INPUT DATA START
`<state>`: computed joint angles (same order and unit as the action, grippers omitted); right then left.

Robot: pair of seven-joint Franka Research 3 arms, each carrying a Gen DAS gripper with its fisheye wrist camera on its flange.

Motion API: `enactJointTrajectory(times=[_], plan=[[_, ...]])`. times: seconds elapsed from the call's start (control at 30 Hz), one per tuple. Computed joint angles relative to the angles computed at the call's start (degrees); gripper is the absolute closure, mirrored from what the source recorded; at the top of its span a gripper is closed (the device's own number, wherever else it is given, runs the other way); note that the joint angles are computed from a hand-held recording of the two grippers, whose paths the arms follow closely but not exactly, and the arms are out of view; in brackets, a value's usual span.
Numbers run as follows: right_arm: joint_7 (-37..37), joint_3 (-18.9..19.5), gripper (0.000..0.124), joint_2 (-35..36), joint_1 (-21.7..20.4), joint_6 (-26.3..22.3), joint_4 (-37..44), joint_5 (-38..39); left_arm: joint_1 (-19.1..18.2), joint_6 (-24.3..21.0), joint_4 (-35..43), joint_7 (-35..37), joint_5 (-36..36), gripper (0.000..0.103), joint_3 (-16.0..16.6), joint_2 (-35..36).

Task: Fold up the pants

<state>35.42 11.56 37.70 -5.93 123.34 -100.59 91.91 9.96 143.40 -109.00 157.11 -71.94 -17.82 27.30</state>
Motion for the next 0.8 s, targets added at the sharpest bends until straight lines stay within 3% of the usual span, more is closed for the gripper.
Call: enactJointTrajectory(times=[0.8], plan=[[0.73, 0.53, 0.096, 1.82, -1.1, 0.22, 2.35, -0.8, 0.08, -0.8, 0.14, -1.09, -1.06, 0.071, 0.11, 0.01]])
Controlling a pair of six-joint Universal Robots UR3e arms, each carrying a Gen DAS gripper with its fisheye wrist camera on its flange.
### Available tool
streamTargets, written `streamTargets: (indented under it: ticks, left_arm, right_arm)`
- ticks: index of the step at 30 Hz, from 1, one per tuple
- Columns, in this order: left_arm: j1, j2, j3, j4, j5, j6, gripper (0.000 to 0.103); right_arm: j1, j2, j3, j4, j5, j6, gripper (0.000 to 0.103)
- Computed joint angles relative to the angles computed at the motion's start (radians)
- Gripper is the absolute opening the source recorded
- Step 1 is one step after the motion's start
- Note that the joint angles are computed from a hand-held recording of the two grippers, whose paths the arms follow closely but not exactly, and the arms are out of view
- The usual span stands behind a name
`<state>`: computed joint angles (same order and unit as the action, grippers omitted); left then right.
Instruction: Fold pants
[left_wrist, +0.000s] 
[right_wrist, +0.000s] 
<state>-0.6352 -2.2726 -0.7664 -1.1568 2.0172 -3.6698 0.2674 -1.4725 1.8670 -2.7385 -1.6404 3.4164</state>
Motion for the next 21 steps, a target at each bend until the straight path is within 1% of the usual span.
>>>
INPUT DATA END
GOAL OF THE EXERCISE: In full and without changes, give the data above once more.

SOLUTION TO THE EXERCISE:
`<state>`: computed joint angles (same order and unit as the action, grippers omitted); right then left.

Robot: pair of seven-joint Franka Research 3 arms, each carrying a Gen DAS gripper with its fisheye wrist camera on its flange.

Motion API: `enactJointTrajectory(times=[_], plan=[[_, ...]])`. times: seconds elapsed from the call's start (control at 30 Hz), one per tuple. Computed joint angles relative to the angles computed at the call's start (degrees); gripper is the absolute closure, mirrored from what the source recorded; at the top of its span a gripper is closed (the device's own number, wherever else it is given, runs the other way); note that the joint angles are computed from a hand-held recording of the two grippers, whose paths the arms follow closely but not exactly, and the arms are out of view; in brackets, a value's usual span.
Numbers run as follows: right_arm: joint_7 (-37..37), joint_3 (-18.9..19.5), gripper (0.000..0.124), joint_2 (-35..36), joint_1 (-21.7..20.4), joint_6 (-26.3..22.3), joint_4 (-37..44), joint_5 (-38..39); left_arm: joint_1 (-19.1..18.2), joint_6 (-24.3..21.0), joint_4 (-35..43), joint_7 (-35..37), joint_5 (-36..36), gripper (0.000..0.103), joint_3 (-16.0..16.6), joint_2 (-35..36).

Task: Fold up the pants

<state>35.42 11.56 37.70 -5.93 123.34 -100.59 91.91 9.96 143.40 -109.00 157.11 -71.94 -17.82 27.30</state>
Motion for the next 0.8 s, targets added at the sharpest bends until straight lines stay within 3% of the usual span, more is closed for the gripper.
Call: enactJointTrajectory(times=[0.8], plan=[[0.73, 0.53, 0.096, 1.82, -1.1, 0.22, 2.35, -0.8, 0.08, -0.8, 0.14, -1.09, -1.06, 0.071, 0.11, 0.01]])
Controlling a pair of six-joint Universal Robots UR3e arms, each carrying a Gen DAS gripper with its fisheye wrist camera on its flange.
### Available tool
streamTargets, written `streamTargets: (indented under it: ticks, left_arm, right_arm)`
- ticks: index of the step at 30 Hz, from 1, one per tuple
- Columns, in this order: left_arm: j1, j2, j3, j4, j5, j6, gripper (0.000 to 0.103); right_arm: j1, j2, j3, j4, j5, j6, gripper (0.000 to 0.103)
- Computed joint angles relative to the angles computed at the motion's start (radians)
- Gripper is the absolute opening the source recorded
- Step 1 is one step after the motion's start
- Note that the joint angles are computed from a hand-held recording of the two grippers, whose paths the arms follow closely but not exactly, and the arms are out of view
- The usual span stands behind a name
`<state>`: computed joint angles (same order and unit as the action, grippers omitted); left then right.
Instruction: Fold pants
[left_wrist, +0.000s] 
[right_wrist, +0.000s] 
<state>-0.6352 -2.2726 -0.7664 -1.1568 2.0172 -3.6698 0.2674 -1.4725 1.8670 -2.7385 -1.6404 3.4164</state>
Motion for the next 21 steps, a target at each bend until the straight path is within 1% of the usual span.
>>>

This exercise requires nothing more.